WHAT THE TASK REQUIRES: When you restate the data, keep every word as it is and drop the images.

+++ INFORMATION GIVEN

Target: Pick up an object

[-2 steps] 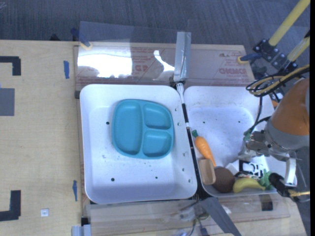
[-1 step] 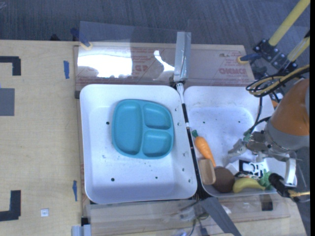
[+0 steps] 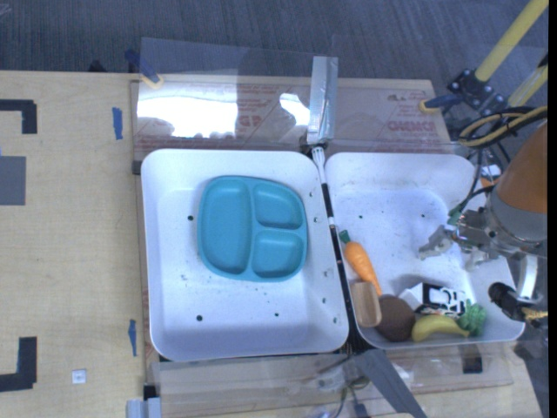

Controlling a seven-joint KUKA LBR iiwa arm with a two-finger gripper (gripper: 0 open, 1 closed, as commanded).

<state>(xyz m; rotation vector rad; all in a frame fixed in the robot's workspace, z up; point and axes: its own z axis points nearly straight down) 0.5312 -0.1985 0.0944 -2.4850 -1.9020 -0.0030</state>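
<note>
In the camera view, the light wooden tabletop (image 3: 70, 259) carries two shallow white plastic bins side by side. The left white bin (image 3: 174, 312) holds a turquoise plastic divided plate (image 3: 252, 227) with three compartments, lying flat near the bin's centre. The right white bin (image 3: 392, 198) holds a cluster of toy items along its near edge: an orange plastic carrot (image 3: 359, 263) lying at a slant by the dividing wall, a tan wooden block (image 3: 365, 304) just below it, a dark brown rounded object (image 3: 397, 317) touching the block, a yellow plastic banana (image 3: 438, 326), a green leafy toy (image 3: 473, 318) at the banana's right end, and a black-and-white patterned item (image 3: 439, 298) behind the banana. The grey arm (image 3: 522, 198) enters from the right; its metal pincer (image 3: 448, 238) hangs over the right bin's far-right area, apart from the toy cluster. Whether the pincer is spread or closed cannot be determined here.
</note>
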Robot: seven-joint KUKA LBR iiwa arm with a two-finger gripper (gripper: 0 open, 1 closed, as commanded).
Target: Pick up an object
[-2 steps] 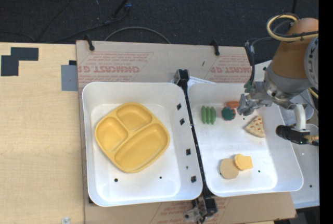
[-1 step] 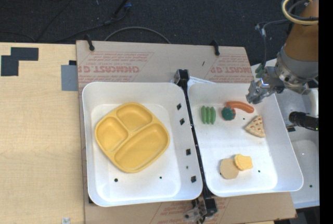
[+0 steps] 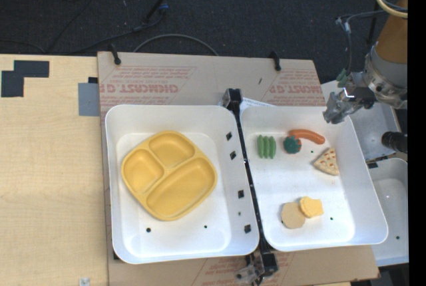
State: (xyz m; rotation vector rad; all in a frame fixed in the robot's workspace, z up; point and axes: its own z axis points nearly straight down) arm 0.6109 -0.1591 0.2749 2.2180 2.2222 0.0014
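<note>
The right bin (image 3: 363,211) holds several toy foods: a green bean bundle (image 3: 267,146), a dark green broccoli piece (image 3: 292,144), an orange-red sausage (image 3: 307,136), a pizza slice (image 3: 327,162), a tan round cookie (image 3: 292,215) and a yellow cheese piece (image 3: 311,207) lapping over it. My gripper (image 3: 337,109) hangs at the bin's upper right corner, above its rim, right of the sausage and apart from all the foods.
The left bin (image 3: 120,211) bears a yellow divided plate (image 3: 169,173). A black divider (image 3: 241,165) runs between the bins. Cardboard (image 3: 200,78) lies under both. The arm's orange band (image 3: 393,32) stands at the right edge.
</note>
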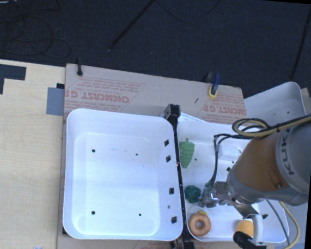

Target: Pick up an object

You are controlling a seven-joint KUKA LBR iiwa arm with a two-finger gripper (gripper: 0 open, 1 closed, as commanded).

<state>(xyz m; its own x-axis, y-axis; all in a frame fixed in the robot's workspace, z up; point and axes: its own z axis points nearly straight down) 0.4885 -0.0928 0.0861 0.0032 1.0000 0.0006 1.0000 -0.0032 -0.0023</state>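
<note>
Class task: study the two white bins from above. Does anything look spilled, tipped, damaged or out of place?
Nothing stands out. The green object, dark teal object and doughnut-like ring all lie inside the right bin, none spilled or broken.

A cardboard sheet [147, 93] (printed lettering) underlies the bins — a blue-and-yellow clamp [214, 84] grips its far edge.

Grey arm [300, 157] with orange band, white KUKA lettering, looping black and yellow cables.
</note>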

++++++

ANSWER BOX:
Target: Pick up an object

[-2 steps] 
[-1 step] 
[+0 steps] 

Controlling a seven-joint KUKA LBR iiwa arm with a two-finger gripper (gripper: 0 open, 1 closed, as commanded).

<state>(xyz m; rotation vector rad; all in a frame fixed in the robot's workspace, z up; point and axes: its own z axis points nearly straight down) 0.5312 -0.1985 0.0944 -2.4850 -1.9020 -0.0030</state>
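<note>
In the camera view, the light wooden tabletop (image 3: 70, 259) carries two shallow white plastic bins side by side. The left white bin (image 3: 174, 312) holds a turquoise plastic divided plate (image 3: 252, 227) with three compartments, lying flat near the bin's centre. The right white bin (image 3: 392, 198) holds a cluster of toy items along its near edge: an orange plastic carrot (image 3: 359, 263) lying at a slant by the dividing wall, a tan wooden block (image 3: 365, 304) just below it, a dark brown rounded object (image 3: 397, 317) touching the block, a yellow plastic banana (image 3: 438, 326), a green leafy toy (image 3: 473, 318) at the banana's right end, and a black-and-white patterned item (image 3: 439, 298) behind the banana. The grey arm (image 3: 522, 198) enters from the right; its metal pincer (image 3: 448, 238) hangs over the right bin's far-right area, apart from the toy cluster. Whether the pincer is spread or closed cannot be determined here.
</note>
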Robot: seven-joint KUKA LBR iiwa arm with a two-finger gripper (gripper: 0 open, 1 closed, as commanded).
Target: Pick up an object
[-2 steps] 
[-1 step] 
[+0 steps] 
State: (xyz m; rotation vector rad; all in a frame fixed in the robot's workspace, z up; point and axes: its own z axis points nearly straight down) arm 0.6109 -0.1591 0.2749 2.2180 2.2222 0.0014
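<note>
The right bin (image 3: 363,211) holds several toy foods: a green bean bundle (image 3: 267,146), a dark green broccoli piece (image 3: 292,144), an orange-red sausage (image 3: 307,136), a pizza slice (image 3: 327,162), a tan round cookie (image 3: 292,215) and a yellow cheese piece (image 3: 311,207) lapping over it. My gripper (image 3: 337,109) hangs at the bin's upper right corner, above its rim, right of the sausage and apart from all the foods.
The left bin (image 3: 120,211) bears a yellow divided plate (image 3: 169,173). A black divider (image 3: 241,165) runs between the bins. Cardboard (image 3: 200,78) lies under both. The arm's orange band (image 3: 393,32) stands at the right edge.
</note>
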
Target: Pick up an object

You are controlling a seven-joint KUKA LBR iiwa arm with a two-finger gripper (gripper: 0 open, 1 closed, as commanded).

<state>(xyz m; its own x-axis, y-axis; all in a frame fixed in the robot's workspace, z up; point and axes: its own z axis points nearly straight down) 0.4885 -0.0928 0.0861 0.0032 1.0000 0.0006 1.0000 -0.0032 -0.0023</state>
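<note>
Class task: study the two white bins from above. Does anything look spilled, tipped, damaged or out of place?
Nothing stands out. The green object, dark teal object and doughnut-like ring all lie inside the right bin, none spilled or broken.

A cardboard sheet [147, 93] (printed lettering) underlies the bins — a blue-and-yellow clamp [214, 84] grips its far edge.

Grey arm [300, 157] with orange band, white KUKA lettering, looping black and yellow cables.
</note>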

This answer requires no additional content.